Description of the task: The response has to be every entry, printed word for word.

(Stored items from a collection)

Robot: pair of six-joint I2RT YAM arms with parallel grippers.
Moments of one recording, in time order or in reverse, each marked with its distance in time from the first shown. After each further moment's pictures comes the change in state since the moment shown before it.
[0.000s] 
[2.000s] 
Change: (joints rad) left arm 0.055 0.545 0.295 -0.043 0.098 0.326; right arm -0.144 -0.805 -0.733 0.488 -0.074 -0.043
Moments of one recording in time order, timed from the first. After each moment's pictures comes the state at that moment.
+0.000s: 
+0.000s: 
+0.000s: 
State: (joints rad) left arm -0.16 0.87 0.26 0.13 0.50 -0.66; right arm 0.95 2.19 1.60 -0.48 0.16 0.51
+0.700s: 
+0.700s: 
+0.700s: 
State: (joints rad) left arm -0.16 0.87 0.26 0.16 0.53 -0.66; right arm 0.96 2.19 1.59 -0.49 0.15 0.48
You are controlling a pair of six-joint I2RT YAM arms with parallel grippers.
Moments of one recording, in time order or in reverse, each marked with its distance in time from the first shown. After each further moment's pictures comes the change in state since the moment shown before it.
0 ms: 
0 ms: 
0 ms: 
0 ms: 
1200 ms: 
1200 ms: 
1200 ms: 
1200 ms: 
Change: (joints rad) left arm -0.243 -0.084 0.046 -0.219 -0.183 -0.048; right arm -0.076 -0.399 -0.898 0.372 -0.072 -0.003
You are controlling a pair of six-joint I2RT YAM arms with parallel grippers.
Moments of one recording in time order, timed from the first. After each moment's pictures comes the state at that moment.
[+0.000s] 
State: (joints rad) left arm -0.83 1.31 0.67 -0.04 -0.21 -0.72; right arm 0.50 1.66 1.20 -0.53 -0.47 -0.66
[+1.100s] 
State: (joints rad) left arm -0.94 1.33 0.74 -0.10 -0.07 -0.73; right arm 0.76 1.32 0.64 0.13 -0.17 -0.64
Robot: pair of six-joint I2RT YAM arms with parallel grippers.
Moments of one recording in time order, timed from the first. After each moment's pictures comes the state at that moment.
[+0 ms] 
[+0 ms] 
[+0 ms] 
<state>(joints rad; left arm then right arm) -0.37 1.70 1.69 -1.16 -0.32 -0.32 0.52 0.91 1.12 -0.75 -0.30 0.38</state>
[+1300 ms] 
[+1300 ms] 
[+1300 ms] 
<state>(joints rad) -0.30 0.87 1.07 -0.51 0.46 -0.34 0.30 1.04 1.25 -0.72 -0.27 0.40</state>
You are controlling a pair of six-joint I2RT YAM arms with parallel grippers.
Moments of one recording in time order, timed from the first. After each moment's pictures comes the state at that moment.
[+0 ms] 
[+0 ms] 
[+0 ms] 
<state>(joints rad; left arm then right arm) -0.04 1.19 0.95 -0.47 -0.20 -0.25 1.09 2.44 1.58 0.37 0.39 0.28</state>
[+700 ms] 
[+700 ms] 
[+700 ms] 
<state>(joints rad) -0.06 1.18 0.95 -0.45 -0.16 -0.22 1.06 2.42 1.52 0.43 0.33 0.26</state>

Task result:
Robot: pair of six-joint I2RT YAM arms with parallel grippers.
Moments of one recording, in time order or in reverse, each marked with its distance in time from the first shown. After each further moment's pictures comes the change in state since the moment shown before it.
[0.000s] 
[2.000s] 
Change: (joints rad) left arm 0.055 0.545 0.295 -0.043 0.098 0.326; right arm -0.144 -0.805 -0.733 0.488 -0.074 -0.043
Moments of one recording in time order, timed from the first. After each moment's pictures comes the state at that moment.
+0.000s: 
+0.000s: 
+0.000s: 
State: (joints rad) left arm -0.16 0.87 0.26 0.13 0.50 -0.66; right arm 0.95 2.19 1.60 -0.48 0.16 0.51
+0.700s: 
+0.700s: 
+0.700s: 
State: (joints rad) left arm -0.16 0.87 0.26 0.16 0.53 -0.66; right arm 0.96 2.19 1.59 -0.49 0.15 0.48
You are controlling a pair of six-joint I2RT YAM arms with parallel grippers.
Moments of one recording, in time order or in reverse, each marked with its distance in time from the first shown. After each further moment's pictures comes the change in state since the moment shown before it.
0 ms: 
0 ms: 
0 ms: 
0 ms: 
1200 ms: 
1200 ms: 
1200 ms: 
1200 ms: 
Change: (joints rad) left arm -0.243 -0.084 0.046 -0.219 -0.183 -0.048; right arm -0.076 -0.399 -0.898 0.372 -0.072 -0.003
You are controlling a pair of six-joint I2RT YAM arms with parallel grippers.
Moments of one recording in time order, timed from the first. After each moment's pictures comes the state at that moment.
[+0.000s] 
State: (joints rad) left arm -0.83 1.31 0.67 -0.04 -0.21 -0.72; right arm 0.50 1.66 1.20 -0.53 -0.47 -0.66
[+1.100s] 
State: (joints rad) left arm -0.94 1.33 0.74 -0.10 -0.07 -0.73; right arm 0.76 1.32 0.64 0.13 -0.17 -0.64
Robot: pair of six-joint I2RT YAM arms with parallel grippers.
Moments of one recording in time order, timed from the first. After each moment's pictures comes the state at that moment.
[+0 ms] 
[+0 ms] 
[+0 ms] 
<state>(joints rad; left arm then right arm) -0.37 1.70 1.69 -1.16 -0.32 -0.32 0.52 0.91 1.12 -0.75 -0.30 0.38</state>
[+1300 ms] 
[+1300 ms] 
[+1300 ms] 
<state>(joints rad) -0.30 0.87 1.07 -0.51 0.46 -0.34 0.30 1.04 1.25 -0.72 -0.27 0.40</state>
You are controlling a pair of six-joint I2RT YAM arms with parallel grippers.
Moments of one recording in time order, timed from the first. After each moment's pictures comes the state at that moment.
[+0 ms] 
[+0 ms] 
[+0 ms] 
<state>(joints rad; left arm then right arm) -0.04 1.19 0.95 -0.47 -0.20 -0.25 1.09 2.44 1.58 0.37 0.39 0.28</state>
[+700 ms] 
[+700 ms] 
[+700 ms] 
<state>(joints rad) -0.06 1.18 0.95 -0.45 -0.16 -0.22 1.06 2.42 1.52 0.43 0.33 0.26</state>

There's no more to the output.